### Exercise details
Set down, exactly and with no pictures, the line that contains "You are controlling" and all lines after it in the listing.

....................

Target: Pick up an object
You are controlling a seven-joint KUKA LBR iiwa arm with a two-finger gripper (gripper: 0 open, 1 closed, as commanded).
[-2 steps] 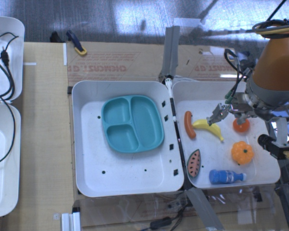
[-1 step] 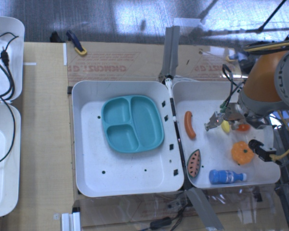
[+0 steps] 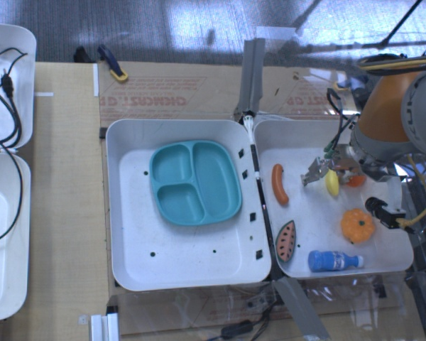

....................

### Task solution
You are controlling a seven-joint KUKA LBR iiwa arm with a two-finger gripper (gripper: 0 open, 1 closed, as commanded).
[-2 steps] 
[-1 step] 
[+0 steps] 

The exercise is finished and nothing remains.